Almost want to... not because I think I'd win the bet, but because I know all 
too well that sooner or later I'd lose, and we'd have a better system. ;-)
                
> QueryState.getTimestamp() & FBUtilities.timestampMicros() reads current 
> timestamp with System.currentTimeMillis() * 1000 instead of System.nanoTime() 
> / 1000
> ------------------------------------------------------------------------------------------------------------------------------------------------------------
>
>                 Key: CASSANDRA-6106
>                 URL: https://issues.apache.org/jira/browse/CASSANDRA-6106
>             Project: Cassandra
>          Issue Type: Bug
>          Components: Core
>         Environment: DSE Cassandra 3.1, but also HEAD
>            Reporter: Christopher Smith
>            Priority: Minor
>              Labels: collision, conflict, timestamp
>         Attachments: microtimstamp.patch
>
>
> I noticed this blog post: http://aphyr.com/posts/294-call-me-maybe-cassandra 
> mentioned issues with millisecond rounding in timestamps and was able to 
> reproduce the issue.
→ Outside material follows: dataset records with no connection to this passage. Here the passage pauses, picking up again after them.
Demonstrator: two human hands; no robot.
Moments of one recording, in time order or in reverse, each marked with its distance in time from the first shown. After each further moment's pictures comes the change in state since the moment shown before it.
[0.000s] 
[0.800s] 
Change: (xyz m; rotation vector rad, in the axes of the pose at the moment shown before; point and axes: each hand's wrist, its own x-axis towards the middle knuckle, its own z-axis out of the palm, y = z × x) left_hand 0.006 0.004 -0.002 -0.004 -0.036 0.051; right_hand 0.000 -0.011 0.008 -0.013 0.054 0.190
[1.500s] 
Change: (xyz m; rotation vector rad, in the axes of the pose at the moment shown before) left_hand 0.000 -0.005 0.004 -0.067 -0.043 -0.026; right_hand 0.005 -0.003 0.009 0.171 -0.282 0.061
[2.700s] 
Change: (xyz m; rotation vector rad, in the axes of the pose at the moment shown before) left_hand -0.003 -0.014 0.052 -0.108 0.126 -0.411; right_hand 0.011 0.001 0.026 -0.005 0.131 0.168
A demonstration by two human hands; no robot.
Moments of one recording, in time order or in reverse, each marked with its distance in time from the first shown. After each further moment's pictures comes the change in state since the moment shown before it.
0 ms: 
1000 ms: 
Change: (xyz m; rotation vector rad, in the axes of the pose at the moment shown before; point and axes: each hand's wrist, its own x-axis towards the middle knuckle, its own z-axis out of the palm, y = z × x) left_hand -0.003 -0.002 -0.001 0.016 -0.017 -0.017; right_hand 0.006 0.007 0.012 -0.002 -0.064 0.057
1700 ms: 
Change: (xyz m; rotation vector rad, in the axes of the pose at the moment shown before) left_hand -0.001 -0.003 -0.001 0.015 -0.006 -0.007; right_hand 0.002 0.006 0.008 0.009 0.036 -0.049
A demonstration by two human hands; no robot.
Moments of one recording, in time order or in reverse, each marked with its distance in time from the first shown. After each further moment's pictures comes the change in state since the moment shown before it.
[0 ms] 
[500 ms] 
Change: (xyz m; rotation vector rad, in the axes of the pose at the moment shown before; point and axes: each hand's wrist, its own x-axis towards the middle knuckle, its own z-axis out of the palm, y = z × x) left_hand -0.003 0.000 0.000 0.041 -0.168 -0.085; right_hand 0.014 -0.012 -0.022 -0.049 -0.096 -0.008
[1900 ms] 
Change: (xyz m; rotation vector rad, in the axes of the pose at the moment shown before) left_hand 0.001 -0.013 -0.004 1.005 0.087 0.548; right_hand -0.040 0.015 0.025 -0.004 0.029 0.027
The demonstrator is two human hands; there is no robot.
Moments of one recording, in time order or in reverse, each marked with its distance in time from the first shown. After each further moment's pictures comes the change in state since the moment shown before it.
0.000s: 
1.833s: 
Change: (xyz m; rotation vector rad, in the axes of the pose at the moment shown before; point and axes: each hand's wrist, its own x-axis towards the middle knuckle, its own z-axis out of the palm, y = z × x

If I specify a timestamp in a mutating query, I get 
> microsecond precision, but if I don't, I get timestamps rounded to the 
> nearest millisecond, at least for my first query on a given connection, which 
> substantially increases the possibilities of collision.
> I believe I found the offending code, though I am by no means sure this is 
> comprehensive. I think we probably need a fairly comprehensive replacement of 
> all uses of System.currentTimeMillis() with System.nanoTime().